What you have to do
From the records that follow, return exactly the lines beginning at the one that contains "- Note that" and ending at the one that contains "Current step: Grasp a", pictures left out.

Input
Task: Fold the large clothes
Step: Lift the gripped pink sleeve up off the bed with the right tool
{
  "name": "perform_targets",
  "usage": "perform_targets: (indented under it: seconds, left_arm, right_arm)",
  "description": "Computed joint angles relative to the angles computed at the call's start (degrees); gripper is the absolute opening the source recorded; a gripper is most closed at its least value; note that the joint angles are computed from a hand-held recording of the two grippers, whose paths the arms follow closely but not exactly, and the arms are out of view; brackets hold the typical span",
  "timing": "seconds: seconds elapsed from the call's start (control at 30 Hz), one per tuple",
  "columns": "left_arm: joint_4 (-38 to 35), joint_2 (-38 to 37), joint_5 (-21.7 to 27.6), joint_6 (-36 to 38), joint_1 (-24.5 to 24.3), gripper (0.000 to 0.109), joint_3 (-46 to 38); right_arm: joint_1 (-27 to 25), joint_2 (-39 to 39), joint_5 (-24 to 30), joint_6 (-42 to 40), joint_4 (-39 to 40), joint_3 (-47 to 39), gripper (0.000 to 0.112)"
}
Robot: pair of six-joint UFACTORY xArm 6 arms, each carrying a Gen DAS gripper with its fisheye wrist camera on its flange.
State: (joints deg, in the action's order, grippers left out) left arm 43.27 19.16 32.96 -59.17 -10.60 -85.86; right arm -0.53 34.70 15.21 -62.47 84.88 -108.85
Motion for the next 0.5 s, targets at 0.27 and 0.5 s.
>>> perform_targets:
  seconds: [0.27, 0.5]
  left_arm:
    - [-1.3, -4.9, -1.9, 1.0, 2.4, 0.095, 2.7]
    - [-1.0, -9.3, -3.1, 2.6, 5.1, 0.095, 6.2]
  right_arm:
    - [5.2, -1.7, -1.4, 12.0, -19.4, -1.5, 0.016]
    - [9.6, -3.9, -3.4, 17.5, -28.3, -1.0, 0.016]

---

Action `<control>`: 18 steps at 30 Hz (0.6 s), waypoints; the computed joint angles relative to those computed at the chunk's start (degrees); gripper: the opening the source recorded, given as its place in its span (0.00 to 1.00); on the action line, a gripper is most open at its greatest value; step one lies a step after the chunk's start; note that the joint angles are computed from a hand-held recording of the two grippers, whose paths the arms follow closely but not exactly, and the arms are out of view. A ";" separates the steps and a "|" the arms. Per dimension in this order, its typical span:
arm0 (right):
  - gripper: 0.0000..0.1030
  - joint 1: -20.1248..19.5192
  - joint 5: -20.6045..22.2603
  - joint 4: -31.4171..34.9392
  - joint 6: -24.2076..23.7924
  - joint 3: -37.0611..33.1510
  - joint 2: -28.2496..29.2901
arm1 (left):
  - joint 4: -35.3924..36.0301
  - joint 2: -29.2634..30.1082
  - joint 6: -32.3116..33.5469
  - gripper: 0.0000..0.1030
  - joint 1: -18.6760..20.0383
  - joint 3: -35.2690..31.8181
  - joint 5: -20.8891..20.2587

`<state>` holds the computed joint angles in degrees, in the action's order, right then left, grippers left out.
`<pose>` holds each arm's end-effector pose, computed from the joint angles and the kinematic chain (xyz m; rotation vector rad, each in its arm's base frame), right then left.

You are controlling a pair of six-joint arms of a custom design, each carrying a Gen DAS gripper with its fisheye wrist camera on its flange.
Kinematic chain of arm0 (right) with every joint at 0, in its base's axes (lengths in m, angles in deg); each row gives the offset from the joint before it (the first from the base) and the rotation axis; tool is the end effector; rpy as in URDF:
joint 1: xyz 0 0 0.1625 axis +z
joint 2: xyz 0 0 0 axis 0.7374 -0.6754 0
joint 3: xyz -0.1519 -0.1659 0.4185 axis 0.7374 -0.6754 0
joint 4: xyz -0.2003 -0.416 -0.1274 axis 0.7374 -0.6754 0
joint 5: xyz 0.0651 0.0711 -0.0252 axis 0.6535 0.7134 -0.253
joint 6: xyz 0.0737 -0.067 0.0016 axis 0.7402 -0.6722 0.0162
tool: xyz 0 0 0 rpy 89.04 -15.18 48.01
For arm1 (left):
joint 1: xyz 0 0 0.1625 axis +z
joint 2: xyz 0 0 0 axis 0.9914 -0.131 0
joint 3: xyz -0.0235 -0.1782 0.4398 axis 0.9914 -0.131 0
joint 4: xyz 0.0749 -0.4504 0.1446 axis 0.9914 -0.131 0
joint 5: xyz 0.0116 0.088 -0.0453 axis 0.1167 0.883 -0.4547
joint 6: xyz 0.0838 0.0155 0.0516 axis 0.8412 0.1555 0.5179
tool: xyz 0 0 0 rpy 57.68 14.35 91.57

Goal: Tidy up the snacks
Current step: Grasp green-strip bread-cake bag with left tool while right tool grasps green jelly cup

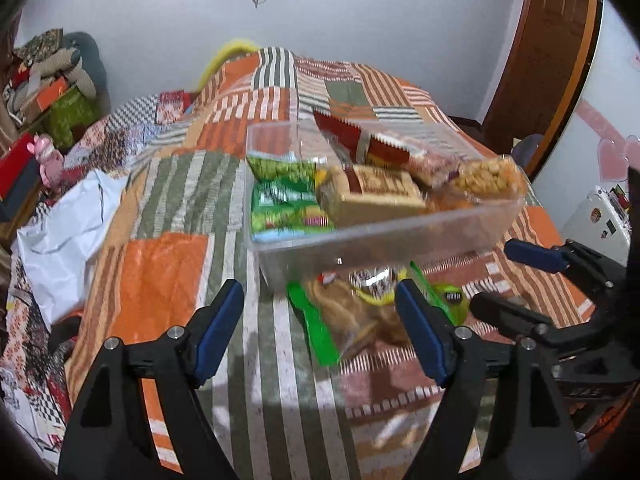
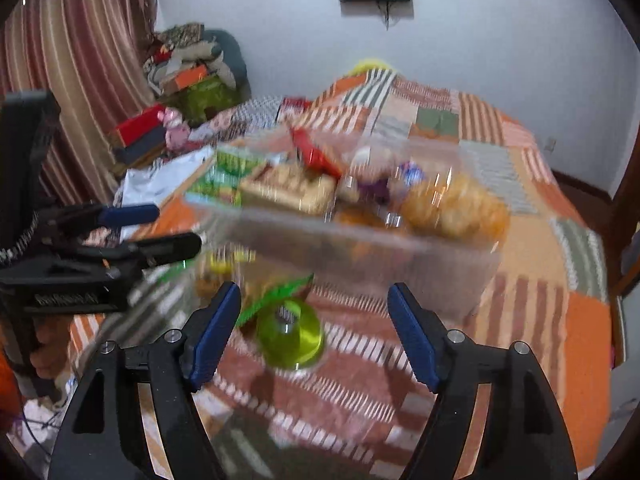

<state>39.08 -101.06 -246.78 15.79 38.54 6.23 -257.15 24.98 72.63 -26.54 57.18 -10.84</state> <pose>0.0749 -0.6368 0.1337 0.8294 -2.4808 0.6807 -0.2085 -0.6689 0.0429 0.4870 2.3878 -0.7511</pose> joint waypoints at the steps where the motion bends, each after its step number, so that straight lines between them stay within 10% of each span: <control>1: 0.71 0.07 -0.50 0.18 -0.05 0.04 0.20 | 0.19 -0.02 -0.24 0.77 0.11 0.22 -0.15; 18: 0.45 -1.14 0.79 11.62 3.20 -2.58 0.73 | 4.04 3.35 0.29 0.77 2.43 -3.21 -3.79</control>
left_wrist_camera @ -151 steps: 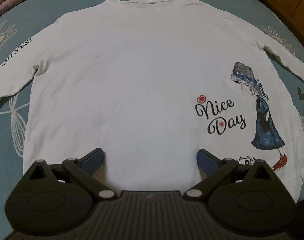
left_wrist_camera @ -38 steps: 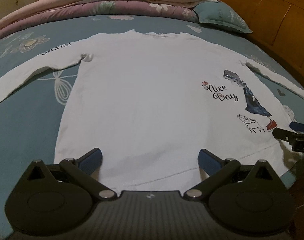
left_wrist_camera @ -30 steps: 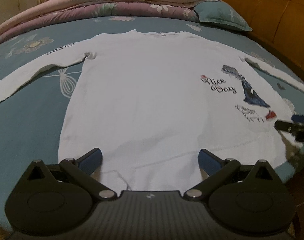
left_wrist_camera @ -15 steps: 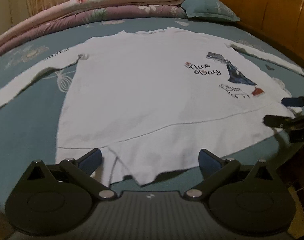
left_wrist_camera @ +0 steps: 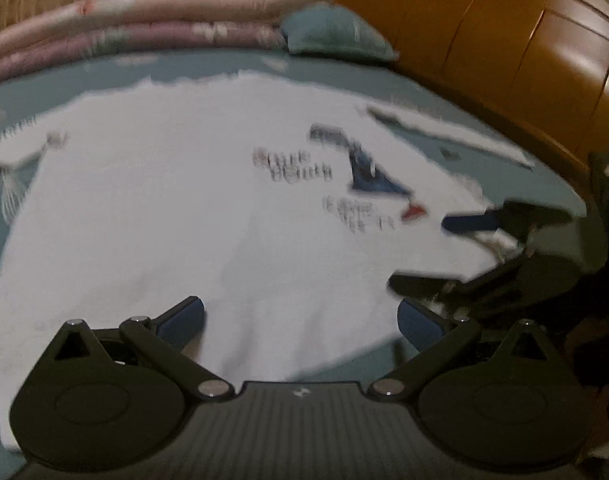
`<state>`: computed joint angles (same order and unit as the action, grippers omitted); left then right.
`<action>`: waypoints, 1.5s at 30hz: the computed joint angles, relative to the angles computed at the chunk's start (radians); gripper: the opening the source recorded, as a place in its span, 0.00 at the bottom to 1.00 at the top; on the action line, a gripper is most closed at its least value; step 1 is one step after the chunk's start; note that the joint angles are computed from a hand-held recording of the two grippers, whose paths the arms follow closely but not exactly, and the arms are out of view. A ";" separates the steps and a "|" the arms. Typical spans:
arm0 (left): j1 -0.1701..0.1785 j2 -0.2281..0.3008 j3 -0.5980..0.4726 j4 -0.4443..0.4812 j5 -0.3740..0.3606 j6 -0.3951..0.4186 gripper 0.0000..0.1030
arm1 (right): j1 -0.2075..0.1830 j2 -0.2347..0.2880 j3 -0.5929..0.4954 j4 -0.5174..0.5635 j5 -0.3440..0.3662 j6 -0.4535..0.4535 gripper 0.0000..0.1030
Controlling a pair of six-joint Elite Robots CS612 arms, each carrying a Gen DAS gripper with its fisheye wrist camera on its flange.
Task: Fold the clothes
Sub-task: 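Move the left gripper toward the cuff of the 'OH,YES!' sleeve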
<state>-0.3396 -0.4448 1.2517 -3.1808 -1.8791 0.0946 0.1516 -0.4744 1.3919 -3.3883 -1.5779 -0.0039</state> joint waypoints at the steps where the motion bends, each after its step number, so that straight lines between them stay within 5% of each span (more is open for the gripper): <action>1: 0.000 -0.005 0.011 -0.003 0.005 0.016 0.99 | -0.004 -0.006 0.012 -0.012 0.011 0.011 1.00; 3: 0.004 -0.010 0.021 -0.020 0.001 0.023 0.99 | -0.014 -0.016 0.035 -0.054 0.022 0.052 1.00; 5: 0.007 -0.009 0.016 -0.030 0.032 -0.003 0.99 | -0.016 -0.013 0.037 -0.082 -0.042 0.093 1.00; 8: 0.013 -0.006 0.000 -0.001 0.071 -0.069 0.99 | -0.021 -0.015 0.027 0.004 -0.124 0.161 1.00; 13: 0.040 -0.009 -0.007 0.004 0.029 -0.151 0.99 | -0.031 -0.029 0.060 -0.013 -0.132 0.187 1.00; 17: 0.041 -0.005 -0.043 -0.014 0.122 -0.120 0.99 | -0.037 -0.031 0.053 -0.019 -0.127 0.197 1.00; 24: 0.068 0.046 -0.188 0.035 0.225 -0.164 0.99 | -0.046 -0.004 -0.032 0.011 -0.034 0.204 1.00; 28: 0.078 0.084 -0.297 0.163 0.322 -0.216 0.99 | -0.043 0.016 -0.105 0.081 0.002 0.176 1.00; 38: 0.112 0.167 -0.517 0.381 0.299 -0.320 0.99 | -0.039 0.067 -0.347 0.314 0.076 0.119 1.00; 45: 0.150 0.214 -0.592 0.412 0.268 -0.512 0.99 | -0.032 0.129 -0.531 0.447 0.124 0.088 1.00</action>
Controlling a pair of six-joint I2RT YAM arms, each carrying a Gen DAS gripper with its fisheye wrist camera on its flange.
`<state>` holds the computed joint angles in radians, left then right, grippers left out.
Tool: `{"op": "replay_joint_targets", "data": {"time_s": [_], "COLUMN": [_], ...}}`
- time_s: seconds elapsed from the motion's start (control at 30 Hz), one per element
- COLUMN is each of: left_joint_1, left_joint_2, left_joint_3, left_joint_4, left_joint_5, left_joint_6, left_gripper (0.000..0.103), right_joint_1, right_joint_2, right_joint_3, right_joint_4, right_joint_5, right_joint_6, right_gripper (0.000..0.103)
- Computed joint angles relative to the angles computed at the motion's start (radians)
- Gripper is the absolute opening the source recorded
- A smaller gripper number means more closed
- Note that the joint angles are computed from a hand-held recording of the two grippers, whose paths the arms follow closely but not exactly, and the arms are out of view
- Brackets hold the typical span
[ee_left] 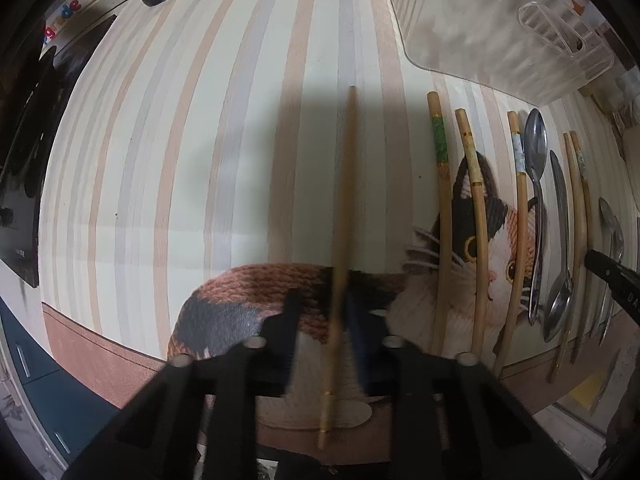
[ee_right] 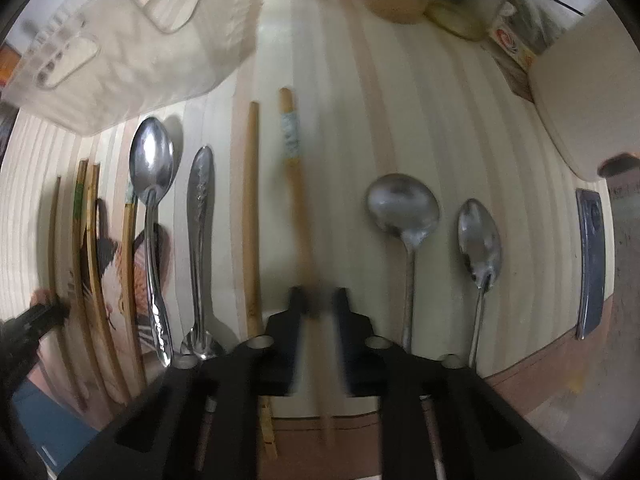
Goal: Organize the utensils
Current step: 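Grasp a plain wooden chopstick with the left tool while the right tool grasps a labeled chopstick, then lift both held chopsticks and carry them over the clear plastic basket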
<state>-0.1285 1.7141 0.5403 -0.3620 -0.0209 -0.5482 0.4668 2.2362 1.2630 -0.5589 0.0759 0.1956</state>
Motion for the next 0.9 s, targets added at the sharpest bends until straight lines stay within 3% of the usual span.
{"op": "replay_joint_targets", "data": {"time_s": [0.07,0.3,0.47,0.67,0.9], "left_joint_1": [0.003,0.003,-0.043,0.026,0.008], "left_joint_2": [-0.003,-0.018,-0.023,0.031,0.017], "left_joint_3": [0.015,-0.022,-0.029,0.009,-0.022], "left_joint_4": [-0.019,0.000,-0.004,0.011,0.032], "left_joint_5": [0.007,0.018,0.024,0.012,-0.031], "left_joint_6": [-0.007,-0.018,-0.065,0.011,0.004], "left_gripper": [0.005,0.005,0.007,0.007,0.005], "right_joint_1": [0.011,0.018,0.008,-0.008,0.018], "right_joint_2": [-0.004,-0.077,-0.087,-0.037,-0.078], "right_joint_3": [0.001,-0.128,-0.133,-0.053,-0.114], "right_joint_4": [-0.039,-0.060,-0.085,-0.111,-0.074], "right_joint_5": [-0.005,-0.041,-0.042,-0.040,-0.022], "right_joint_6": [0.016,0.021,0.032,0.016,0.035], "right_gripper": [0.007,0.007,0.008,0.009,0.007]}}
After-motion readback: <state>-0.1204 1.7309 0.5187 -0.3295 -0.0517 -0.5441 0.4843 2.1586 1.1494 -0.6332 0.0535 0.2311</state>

Answer to this problem
- Note that the joint angles are computed from a hand-held recording of the two grippers, whose paths the arms follow closely but not exactly, and the arms are out of view
- Brackets hold the typical span
[ee_left] 
[ee_right] 
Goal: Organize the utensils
Current step: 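Grasp a plain wooden chopstick with the left tool while the right tool grasps a labeled chopstick, then lift both held chopsticks and carry them over the clear plastic basket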

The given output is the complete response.